Online nursing degrees are growing in popularity as more people rush to enter the lucrative, highly in-demand field of nursing.
Online degrees offer some wonderful advantages. You can take classes at whatever time of day is convenient for you. You can work full-time and still earn a salary while getting your degree. You can bring your laptop with you and study and send in homework assignments while you are on the bus or subway, at the beach, or at the coffeeshop. You don’t have to spend time and gasoline driving to a college campus, looking for parking, walking half a mile to your building, walking back….
However, online nursing degrees do have their limitations.
First of all, there is currently only one online program in the country that we know of – the University of Wisconsin at Oshkosh – that allows a person with no healthcare degree or certificate to get their nursing degree. They take a limited number of students, they require you to have a previous bachelor’s degree, you must have completed a number of science and other prerequisites, and they grant an accelerated second bachelor’s degree. Most of the program is online, but you must go to the campus in Oshkosh several times, AND not every state offers the clinicals that are required for the program.
What is much more common are programs that allow an LPN or a paramedic to take a “bridge” program which allows the LPN to complete their associate degree and become a registered nurse. An example of this is Chamberlain College of Nursing. Excelsior College and many others offer these opportunities as well.

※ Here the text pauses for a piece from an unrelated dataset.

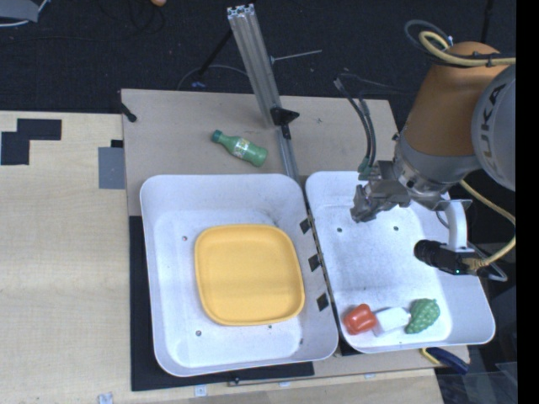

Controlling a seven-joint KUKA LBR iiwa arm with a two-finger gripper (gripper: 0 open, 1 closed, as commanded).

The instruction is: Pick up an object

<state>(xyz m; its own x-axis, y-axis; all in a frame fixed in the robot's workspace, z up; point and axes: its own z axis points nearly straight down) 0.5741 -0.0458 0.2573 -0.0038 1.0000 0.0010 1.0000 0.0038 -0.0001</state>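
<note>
The right bin (379, 259) holds three small objects at its near edge: a red pepper-like piece (360, 317), a white block (391, 320) and a green bumpy piece (424, 314). My gripper (367, 205) hangs over the far part of this bin, well behind those objects, with nothing seen between its fingers. The left bin (168, 225) carries a yellow square plate (248, 273) in its middle.
A green bottle (240, 147) lies on the bench behind the left bin. A slanted aluminium rail (263, 74) rises behind the bins. Black clips (315, 259) sit along the seam between the bins. A black fitting (438, 254) on the arm overhangs the right bin's right side.
</note>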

You can also, after you get your associate’s degree in nursing, take online classes to get a bachelor’s of science in nursing. This frequently will result in a higher salary, and also, if you want to progress into managerial positions, you generally need at least a BSN.
There are online nursing degree programs which grant master’s degrees in nursing as well.
Also, you can take many of your prerequisites online – English, psychology, nutrition, etc. You need to have those completed before you are accepted into an LPN to RN bridge program.